The tropical variety defined by linear equations with constant coefficients is the Bergman fan of the corresponding matroid. Building on a self-contained introduction to matroid polytopes, we present a geometric construction of the Bergman fan, and we discuss its relationship with the simplicial complex of nested sets in the lattice of flats. The Bergman complex is triangulated by the nested set complex, and the two complexes coincide if and only if every connected flat remains connected after contracting along any subflat. This sharpens a result of Ardila-Klivans who showed that the Bergman complex is triangulated by the order complex of the lattice of flats. The nested sets specify the De Concini-Procesi compactification of the complement of a hyperplane arrangement, while the Bergman fan specifies the tropical compactification. These two compactifications are almost equal, and we highlight the subtle differences. This is a joint paper with Eva Feichter (math.CO/0411260).

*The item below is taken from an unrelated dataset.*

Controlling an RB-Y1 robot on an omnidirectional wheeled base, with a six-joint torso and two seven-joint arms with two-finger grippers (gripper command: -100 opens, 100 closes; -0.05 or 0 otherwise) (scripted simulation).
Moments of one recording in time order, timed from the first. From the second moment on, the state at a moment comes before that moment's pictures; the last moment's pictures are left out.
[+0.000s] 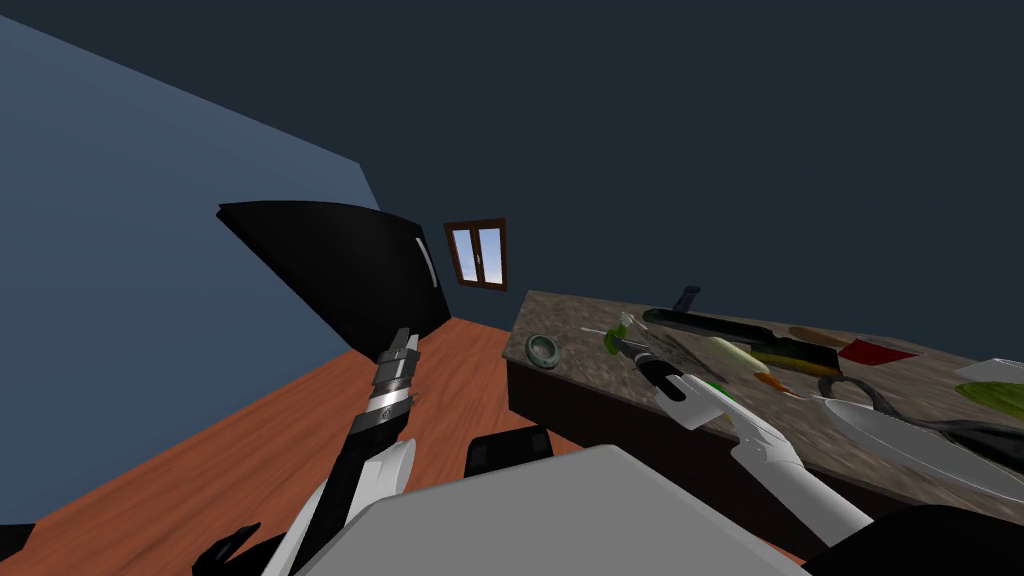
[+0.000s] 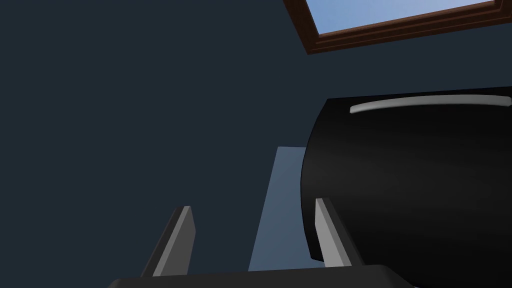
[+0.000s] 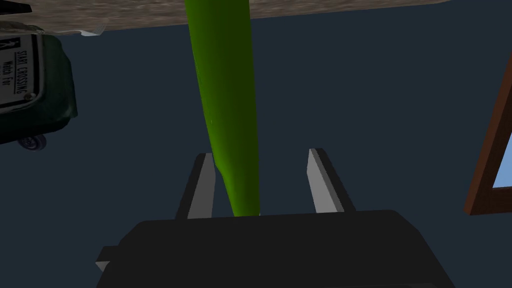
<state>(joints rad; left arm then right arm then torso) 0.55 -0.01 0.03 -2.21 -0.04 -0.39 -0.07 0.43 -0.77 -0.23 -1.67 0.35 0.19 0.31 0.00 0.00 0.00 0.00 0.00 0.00</state>
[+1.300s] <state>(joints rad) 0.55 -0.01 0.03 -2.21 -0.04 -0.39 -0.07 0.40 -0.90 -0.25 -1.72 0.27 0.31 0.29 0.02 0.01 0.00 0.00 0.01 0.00</state>
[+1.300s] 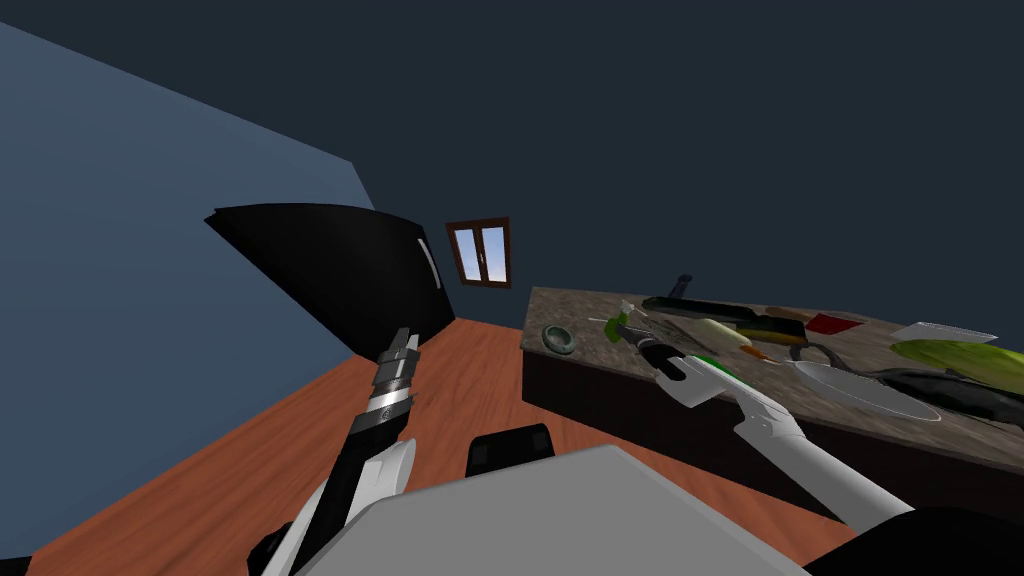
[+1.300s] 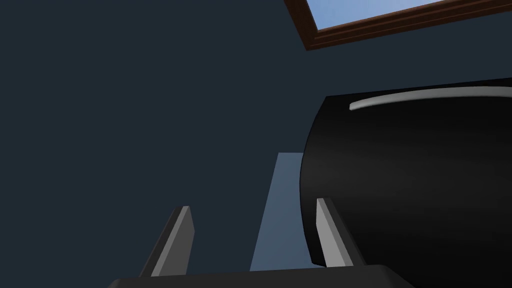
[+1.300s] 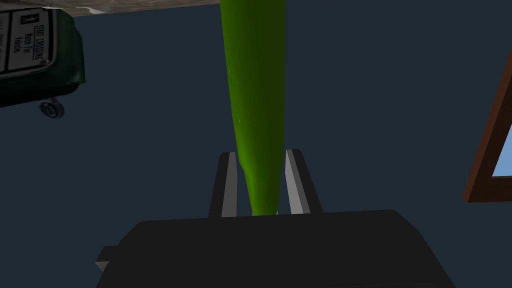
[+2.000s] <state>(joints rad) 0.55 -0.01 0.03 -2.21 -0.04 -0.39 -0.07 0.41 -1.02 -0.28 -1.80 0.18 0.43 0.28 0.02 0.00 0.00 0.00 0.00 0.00</state>
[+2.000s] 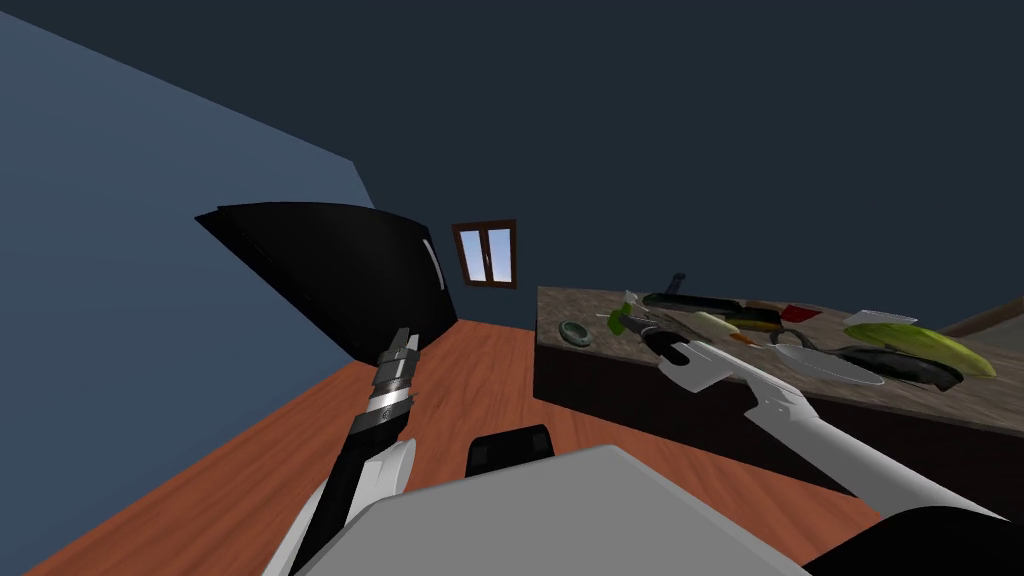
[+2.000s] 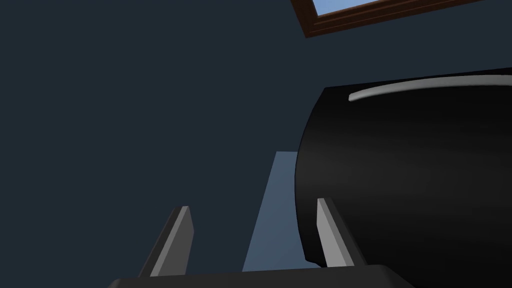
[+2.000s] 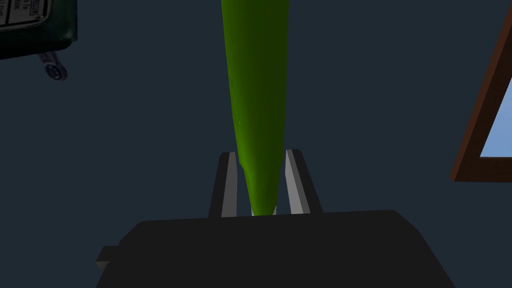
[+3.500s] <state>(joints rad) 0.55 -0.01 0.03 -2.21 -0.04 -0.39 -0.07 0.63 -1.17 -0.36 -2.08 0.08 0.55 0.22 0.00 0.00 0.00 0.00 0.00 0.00</state>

In 1980, Orlik and Solomon proved that the cohomology ring of the complement of a complex hyperplane arrangement is determined by the intersection poset of the arrangement. The relationship between combinatorial and topological aspects of arrangements has subsequently become a focal point of the subject. In this talk, we investigate the extent to which the topology of the boundary manifold of an arrangement is combinatorially determined. Specifically, we discuss an analogue of the Orlik-Solomon theorem for the boundary manifold.